To restore the functions:

  1. Review the function definitions from the recreate-agg-function_Postgres.sql file that was generated by the script.

  2. Update the SQL code as necessary to be compatible with the newer PostgreSQL version. You may need to change anyarray to anycompatiblearray and anyelement to anycompatible or update the SQL code in other ways, depending on your specific customization.

  3. On the Alation host, enter the Alation shell if you have exited if previously.

    sudo /etc/init.d/alation shell
    
  4. Enter the Postgres shell.

    alation_psql
    
  5. Run the following command for each function to be recreated, replacing the placeholder func-definition with the SQL code of the specific definition you are restoring.

    CREATE AGGREGATE func-definition;
    

    Example:

    CREATE AGGREGATE public.array_agg_array(anyarray) (sfunc = array_cat, stype = anyarray);
    
  6. Exit alation_psql.

    \q
    

Step 8: Rebuild Search Index

Rebuild your search index if:

  • Your search index hasn’t been updated since version 2022.4. Even if you’ve updated Alation from version 2023.3.x, the index may still be using the old search schemas.

Determine if Search Index Requires Rebuilding

To determine if your search index requires rebuilding:

  1. Use SSH to connect to the Alation server.

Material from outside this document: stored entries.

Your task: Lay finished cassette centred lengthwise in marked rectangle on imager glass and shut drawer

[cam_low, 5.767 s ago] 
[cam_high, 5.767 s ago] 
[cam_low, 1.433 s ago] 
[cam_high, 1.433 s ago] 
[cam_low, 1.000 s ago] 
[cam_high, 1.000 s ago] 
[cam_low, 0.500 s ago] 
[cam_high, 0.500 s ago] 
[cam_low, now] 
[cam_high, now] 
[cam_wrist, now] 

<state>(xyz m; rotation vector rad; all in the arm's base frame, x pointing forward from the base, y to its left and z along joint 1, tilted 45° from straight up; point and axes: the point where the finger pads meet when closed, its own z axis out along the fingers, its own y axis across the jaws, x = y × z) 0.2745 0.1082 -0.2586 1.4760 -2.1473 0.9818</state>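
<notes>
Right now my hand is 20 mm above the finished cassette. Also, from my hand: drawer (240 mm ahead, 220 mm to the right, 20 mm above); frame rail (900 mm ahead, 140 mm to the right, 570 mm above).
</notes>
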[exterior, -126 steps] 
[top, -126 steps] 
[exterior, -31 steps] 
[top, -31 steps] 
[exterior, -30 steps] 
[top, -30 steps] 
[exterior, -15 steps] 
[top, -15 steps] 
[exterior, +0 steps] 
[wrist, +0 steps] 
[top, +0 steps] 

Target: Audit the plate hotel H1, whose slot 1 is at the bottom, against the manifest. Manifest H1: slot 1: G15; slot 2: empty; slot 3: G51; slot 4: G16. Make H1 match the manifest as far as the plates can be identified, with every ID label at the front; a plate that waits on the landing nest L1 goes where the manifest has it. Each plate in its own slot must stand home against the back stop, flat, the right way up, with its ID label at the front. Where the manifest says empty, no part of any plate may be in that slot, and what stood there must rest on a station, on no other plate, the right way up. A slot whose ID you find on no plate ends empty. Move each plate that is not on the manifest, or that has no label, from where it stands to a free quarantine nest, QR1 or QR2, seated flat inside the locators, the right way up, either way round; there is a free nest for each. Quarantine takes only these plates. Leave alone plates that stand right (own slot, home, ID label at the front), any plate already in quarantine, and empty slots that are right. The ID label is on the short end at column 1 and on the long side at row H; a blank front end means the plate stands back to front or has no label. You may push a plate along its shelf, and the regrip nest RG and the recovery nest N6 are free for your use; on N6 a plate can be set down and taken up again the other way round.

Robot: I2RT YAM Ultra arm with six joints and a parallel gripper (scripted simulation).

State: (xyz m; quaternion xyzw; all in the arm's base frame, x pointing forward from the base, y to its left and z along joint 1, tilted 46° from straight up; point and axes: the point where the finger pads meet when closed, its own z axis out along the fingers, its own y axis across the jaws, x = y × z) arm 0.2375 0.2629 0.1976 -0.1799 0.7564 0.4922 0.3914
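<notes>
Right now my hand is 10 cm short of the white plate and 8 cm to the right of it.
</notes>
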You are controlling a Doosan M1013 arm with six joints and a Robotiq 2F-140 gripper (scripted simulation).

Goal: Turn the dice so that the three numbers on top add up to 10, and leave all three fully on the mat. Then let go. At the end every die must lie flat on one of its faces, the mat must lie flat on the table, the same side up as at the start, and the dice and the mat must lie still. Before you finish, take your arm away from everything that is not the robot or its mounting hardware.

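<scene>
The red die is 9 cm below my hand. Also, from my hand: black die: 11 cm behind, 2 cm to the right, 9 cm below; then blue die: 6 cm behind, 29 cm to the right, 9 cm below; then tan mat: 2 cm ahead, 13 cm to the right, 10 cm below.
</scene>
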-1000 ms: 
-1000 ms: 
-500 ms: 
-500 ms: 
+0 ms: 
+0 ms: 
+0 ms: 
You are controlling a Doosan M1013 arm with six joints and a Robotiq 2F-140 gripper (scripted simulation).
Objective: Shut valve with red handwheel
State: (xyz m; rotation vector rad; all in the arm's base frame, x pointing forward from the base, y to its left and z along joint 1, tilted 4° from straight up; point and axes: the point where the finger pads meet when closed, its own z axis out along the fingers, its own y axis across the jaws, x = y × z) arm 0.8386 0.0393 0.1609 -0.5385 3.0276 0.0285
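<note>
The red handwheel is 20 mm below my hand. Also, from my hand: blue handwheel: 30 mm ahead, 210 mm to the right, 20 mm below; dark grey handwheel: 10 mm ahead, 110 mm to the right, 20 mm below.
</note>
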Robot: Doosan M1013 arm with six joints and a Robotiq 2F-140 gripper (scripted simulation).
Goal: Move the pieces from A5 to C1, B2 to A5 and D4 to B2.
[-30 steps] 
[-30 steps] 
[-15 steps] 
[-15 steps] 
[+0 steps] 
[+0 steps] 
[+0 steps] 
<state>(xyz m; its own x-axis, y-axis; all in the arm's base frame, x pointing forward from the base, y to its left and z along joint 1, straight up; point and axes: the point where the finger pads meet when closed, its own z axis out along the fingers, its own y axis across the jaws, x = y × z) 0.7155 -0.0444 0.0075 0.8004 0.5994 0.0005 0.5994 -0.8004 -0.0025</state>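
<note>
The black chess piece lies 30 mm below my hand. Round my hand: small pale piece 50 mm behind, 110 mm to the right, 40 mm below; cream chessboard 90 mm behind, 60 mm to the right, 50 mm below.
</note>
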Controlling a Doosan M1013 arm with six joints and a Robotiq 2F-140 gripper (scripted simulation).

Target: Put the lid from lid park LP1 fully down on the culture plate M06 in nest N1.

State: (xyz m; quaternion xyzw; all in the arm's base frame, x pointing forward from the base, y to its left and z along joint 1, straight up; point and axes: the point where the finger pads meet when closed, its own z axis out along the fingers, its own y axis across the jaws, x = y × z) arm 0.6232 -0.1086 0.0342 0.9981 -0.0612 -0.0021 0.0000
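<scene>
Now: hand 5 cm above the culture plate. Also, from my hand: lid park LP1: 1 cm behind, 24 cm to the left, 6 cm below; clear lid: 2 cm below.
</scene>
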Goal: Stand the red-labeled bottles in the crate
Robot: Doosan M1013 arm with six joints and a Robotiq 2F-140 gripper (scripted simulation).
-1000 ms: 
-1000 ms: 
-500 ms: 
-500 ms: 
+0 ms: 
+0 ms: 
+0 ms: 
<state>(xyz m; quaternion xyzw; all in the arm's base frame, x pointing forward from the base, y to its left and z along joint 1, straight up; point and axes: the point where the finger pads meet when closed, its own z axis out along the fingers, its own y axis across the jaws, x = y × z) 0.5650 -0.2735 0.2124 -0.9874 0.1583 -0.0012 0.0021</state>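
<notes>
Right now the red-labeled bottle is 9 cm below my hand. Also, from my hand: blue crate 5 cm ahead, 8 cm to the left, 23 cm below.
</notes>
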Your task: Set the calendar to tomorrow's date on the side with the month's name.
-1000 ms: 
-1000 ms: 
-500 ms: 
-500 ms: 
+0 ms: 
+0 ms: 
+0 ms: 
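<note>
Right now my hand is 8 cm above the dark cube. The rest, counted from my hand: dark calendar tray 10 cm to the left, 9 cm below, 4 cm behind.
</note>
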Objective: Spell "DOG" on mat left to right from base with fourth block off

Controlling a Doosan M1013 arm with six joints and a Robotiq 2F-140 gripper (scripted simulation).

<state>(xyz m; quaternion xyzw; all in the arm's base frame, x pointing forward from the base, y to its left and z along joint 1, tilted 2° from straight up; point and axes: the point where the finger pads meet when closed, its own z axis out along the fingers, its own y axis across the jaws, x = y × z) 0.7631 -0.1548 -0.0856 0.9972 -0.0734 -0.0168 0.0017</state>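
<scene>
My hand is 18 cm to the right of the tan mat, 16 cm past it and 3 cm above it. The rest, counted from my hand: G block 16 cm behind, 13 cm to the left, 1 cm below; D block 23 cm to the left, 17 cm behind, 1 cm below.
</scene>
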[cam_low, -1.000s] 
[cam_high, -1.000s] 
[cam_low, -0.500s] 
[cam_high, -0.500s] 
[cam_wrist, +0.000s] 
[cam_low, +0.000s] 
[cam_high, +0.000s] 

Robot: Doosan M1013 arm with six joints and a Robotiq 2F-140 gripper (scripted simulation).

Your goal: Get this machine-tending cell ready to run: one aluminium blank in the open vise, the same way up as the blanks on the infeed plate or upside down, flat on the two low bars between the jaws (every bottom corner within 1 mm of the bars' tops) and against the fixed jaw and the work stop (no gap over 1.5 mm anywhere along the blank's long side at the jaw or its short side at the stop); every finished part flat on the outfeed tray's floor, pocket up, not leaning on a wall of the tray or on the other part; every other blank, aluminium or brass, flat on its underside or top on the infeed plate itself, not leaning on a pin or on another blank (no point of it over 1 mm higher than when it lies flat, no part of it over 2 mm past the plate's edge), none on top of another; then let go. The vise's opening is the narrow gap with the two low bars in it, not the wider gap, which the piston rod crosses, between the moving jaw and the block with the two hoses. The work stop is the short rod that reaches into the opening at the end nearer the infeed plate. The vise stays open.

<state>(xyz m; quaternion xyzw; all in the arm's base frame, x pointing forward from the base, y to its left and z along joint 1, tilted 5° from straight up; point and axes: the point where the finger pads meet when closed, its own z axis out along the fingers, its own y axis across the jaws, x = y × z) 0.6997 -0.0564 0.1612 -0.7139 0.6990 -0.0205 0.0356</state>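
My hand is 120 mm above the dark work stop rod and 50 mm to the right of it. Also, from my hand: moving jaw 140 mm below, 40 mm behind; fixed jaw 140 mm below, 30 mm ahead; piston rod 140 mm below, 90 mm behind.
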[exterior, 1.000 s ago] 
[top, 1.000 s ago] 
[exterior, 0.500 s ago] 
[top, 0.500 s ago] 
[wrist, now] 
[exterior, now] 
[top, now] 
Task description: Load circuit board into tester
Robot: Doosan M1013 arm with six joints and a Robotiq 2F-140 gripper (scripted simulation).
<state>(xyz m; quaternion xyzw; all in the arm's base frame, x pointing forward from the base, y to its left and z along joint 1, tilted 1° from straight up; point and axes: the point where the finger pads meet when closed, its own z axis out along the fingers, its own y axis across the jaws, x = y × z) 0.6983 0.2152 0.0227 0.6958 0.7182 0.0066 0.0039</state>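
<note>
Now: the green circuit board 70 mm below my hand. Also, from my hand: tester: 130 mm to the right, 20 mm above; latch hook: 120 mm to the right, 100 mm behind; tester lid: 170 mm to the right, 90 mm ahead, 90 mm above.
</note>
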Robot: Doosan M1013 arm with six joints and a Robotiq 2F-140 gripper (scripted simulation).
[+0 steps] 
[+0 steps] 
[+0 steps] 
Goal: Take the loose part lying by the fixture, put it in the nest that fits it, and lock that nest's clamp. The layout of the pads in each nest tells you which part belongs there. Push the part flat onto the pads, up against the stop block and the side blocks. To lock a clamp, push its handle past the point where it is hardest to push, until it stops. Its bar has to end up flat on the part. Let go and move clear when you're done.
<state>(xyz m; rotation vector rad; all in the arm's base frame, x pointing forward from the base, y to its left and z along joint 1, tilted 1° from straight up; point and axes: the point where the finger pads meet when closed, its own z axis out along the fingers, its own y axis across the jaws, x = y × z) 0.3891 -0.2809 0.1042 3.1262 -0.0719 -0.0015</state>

  2. Enter the Alation shell using the following command:

    sudo /etc/init.d/alation shell
    
  3. Run the following command to inspect the schema of your search index:

    curl localhost:9200/live/_mappings | grep dbtype.
    
  4. In the output, look for the dbtype field output:

    • If dbtype is text, then a rebuild is required.

      ../../../_images/UpdateTo202335Text.png
    • If dbtype is keyword, then no action is needed.

      ../../../_images/UpdateTo202335Keyword.png
  5. If you’ve determined that an index rebuild is required, proceed to index rebuilding.

Rebuild Search Index

Rebuilding the search index aligns it with the latest search schemas and can be performed without downtime. For detailed steps, see How to Rebuild Search Index Without Downtime.